__EXERCISE OBJECTIVE__.
From the data below, copy each line that includes the word "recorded".

__INFORMATION PROVIDED__.
....

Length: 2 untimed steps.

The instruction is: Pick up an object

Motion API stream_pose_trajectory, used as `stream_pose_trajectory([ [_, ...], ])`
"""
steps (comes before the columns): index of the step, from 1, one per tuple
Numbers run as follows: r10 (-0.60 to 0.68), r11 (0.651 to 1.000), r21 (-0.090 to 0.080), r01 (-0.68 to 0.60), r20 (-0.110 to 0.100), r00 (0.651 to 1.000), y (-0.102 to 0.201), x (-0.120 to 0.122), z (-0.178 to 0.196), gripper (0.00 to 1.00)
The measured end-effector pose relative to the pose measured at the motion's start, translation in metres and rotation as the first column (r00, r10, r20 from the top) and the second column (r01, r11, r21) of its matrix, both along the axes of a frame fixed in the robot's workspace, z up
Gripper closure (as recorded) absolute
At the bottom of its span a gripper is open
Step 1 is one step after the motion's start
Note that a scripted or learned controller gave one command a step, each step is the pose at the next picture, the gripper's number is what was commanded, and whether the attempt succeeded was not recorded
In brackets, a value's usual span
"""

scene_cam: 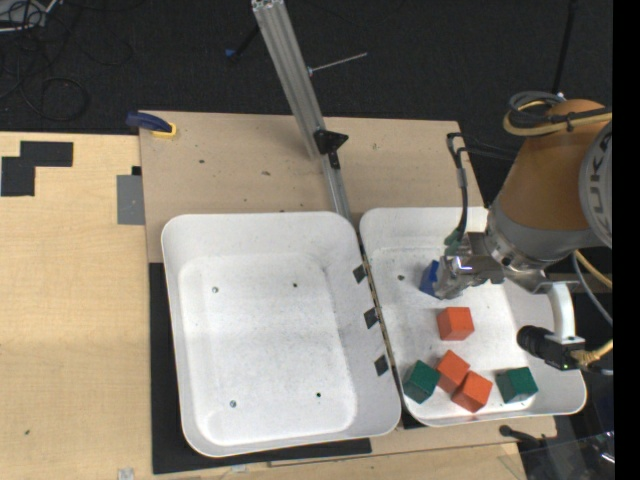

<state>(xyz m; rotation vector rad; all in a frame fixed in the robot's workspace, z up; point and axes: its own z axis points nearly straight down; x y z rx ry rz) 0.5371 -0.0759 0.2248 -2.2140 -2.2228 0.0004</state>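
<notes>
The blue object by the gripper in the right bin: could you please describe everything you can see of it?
The blue object is small, solid blue and blocky, with its right part hidden behind the gripper, so its full shape cannot be told. It lies on the floor of the right bin, in the upper middle, above the lone orange cube. It sits apart from the cubes, and whether the gripper touches it is unclear.

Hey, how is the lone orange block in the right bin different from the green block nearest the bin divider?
The lone orange block is orange and stands apart from the other blocks, mid-bin. The green block is dark green, lies nearer the bin's front edge, and sits right beside another orange block in a cluster. The orange one is also closer to the gripper. Both are small cube-like blocks in the right bin.
</notes>
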Motion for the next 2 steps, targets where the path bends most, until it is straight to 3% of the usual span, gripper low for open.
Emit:
stream_pose_trajectory([
  [2,0.001,1.000,-0.001,-0.001,0.001,1.000,0.111,0.023,0.011,1.00],
])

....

__OUTPUT BELOW__.
Gripper closure (as recorded) absolute
Note that a scripted or learned controller gave one command a step, each step is the pose at the next picture, the gripper's number is what was commanded, and whether the attempt succeeded was not recorded

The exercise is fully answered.